370 • 358 • 345 • 299 // Par 4
The fourth at Spyglass has one of the most photographed greens anywhere but, as is so often the case, pictures don’t fully do it justice and they certainly don’t tell the story of how the green affects the hole.
The drive is slightly downhill to a fairway that is very wide at first but that narrows consistently the farther you play. But for most hole locations you would like to get your drive as far down the fairway as possible to set up a view down the length of the green for your second shot.

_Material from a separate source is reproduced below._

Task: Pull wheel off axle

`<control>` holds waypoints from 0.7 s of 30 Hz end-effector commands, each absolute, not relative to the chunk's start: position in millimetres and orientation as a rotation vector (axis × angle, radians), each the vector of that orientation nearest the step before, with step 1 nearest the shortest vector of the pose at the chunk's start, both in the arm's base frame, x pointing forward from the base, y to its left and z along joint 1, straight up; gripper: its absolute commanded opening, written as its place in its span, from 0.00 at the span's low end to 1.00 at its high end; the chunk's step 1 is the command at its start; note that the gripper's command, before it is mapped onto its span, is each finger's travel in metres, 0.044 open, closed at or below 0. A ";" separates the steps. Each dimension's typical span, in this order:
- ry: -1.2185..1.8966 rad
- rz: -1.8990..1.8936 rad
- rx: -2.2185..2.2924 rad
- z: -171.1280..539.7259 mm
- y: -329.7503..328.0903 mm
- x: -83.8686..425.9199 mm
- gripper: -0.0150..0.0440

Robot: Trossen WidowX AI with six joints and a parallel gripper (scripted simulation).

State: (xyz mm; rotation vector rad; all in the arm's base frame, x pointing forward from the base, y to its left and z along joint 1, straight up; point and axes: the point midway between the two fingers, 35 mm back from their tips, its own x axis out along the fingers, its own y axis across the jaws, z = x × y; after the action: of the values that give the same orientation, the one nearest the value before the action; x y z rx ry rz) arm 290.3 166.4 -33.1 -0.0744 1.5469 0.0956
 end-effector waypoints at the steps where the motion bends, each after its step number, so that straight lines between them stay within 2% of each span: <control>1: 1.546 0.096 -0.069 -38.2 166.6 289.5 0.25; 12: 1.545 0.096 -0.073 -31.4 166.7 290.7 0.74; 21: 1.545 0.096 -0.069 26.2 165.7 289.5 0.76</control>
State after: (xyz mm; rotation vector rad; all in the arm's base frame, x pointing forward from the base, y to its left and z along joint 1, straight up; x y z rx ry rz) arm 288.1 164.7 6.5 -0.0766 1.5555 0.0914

The green is no more than 12 paces deep and set between dunes. If you lay back to the wide part of the fairway (it’s as wide as 50 yards at one point!), you’ll have no view of the green surface and be aiming at an incredibly shallow target. But if you take on more risk with the tee shot and hit it into the narrower fairway (it shrinks down to about 19 yards wide), you open up the angle to where you can play down the length of the green and use the dunes on either side as sideboards. Of course, you have to find the fairway, rather than the thick Spyglass rough or the trees to the right or the dunes to the left.

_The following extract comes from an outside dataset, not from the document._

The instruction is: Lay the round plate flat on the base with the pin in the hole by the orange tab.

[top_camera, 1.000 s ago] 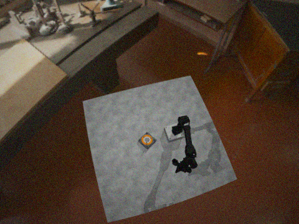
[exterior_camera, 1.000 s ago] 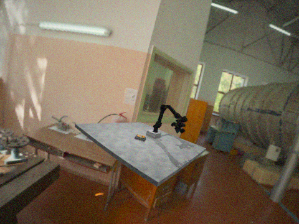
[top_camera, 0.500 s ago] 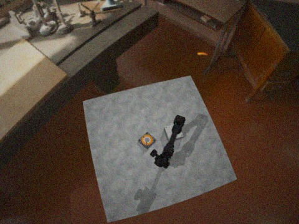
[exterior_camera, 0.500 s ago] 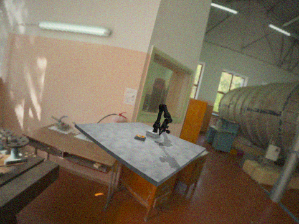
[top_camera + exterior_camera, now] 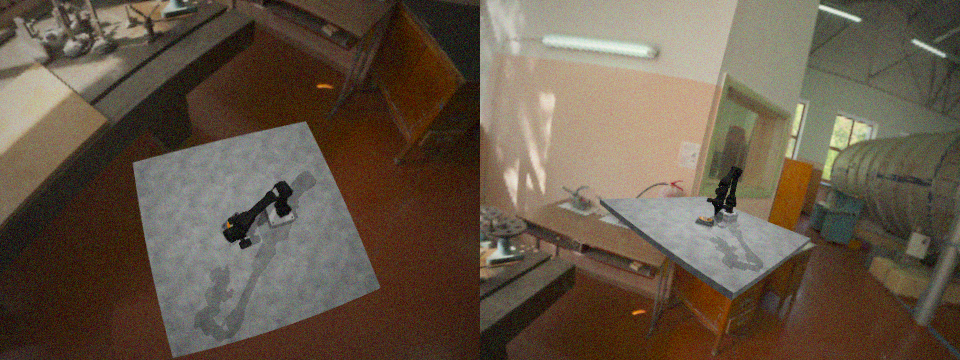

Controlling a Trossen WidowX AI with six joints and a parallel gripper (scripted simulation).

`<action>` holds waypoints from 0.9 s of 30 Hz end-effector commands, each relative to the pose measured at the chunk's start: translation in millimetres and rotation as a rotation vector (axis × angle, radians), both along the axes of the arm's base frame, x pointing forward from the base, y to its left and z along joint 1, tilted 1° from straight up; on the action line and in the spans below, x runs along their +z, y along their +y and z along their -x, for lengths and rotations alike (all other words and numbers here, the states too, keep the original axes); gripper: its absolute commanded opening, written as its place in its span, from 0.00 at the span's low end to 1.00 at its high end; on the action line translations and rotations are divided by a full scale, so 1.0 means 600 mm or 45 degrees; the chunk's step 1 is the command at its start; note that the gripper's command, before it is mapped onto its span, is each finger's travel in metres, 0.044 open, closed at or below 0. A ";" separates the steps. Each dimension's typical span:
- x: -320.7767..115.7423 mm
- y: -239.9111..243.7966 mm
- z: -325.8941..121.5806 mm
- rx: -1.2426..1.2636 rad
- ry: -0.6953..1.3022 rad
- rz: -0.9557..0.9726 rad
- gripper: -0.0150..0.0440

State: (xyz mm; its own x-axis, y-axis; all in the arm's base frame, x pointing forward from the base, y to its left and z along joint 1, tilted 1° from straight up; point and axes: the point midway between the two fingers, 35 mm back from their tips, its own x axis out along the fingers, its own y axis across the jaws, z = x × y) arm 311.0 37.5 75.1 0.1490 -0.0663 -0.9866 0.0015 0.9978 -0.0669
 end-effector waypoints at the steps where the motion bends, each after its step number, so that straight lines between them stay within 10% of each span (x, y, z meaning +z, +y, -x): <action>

There’s a tongue of green short that’s just as narrow but is set on a different angle and doesn’t require quite such a long tee shot. It’s easy enough to check the hole location from the second tee to see where the hole is the day you play. If the hole is in front you can get a good angle without playing as far down the fairway. However, the whole green runs away from the player and it’s very hard to stop even a wedge or short iron on the front part of the green. As it tuns out, the best way to get a ball to stop near a front hole location is to get your tee shot well down the fairway so you can play a short shot into the side slope of the green and let it feed back.